**What to produce:** With both ends included, repeat exactly the lines of the entries below from the one containing "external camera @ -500" down to the one containing "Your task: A", and no others.

=======

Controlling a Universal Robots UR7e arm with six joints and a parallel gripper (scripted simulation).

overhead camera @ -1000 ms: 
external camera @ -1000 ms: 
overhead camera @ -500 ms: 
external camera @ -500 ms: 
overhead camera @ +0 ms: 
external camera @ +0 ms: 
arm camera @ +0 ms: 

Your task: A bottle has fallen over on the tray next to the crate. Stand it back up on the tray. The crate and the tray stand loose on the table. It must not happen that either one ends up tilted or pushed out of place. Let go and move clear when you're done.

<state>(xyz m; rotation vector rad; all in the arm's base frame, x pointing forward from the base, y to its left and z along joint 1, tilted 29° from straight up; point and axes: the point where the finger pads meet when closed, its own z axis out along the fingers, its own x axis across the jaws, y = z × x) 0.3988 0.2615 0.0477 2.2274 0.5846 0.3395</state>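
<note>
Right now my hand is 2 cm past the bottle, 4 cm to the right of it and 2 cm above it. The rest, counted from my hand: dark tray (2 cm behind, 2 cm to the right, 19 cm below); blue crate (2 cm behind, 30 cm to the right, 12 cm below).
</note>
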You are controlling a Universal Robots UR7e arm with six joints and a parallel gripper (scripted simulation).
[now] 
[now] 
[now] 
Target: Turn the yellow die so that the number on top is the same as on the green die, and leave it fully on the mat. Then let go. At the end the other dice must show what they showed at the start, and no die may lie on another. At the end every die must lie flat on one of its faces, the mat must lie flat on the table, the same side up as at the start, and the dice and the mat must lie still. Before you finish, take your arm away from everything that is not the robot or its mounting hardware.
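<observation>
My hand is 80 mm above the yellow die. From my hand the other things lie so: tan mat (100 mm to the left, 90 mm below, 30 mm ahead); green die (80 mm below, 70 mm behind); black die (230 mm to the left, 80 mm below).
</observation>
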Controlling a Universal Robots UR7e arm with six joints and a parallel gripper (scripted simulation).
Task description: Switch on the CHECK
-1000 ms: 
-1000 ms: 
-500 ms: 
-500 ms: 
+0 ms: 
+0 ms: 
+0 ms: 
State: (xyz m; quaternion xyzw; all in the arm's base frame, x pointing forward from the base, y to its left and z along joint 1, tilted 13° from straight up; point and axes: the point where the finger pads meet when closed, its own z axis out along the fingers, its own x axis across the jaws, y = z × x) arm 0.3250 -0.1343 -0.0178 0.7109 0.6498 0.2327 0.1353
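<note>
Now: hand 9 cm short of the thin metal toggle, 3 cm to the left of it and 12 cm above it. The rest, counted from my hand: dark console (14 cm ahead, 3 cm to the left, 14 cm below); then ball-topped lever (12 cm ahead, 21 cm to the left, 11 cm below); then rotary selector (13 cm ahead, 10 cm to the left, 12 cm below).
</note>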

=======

**Answer to this problem:**
external camera @ -500 ms: 
overhead camera @ +0 ms: 
external camera @ +0 ms: 
arm camera @ +0 ms: 

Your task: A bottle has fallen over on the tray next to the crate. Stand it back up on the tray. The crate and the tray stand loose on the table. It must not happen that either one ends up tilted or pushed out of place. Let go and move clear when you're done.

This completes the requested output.